For this exercise, report every line of the material that includes "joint".

Top of COLLECTED DATA

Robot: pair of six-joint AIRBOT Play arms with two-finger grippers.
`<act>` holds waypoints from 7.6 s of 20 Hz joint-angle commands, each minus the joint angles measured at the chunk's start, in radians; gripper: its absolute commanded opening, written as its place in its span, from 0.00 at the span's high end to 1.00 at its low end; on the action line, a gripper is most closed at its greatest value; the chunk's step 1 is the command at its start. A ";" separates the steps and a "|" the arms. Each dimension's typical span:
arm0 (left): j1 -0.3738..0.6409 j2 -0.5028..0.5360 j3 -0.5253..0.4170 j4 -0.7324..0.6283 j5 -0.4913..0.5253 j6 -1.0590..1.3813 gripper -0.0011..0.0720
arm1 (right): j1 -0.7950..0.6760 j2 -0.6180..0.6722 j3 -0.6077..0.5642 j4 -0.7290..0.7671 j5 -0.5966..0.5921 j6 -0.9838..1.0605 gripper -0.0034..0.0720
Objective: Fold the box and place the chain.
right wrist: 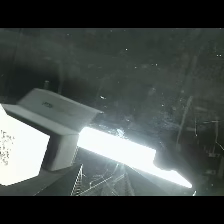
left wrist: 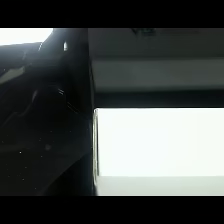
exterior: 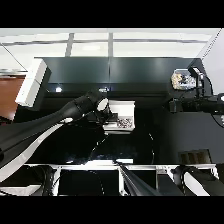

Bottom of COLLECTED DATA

* _OUTPUT FOR THIS EXERCISE_
Robot: pair of six-joint AIRBOT Play arms with two-finger grippers.
`<act>` holds waypoints from 7.6 s of 20 Hz joint-angle commands, each minus the joint angles measured at the chunk's start, in radians; gripper: its absolute commanded opening, written as its place in its span, from 0.00 at the span's high end to 1.00 at its low end; on the action line, a gripper is most closed at its greatest value; the chunk's step 1 is the command at its start. A ";" separates the steps and a "|" the arms. Each dimension's typical span:

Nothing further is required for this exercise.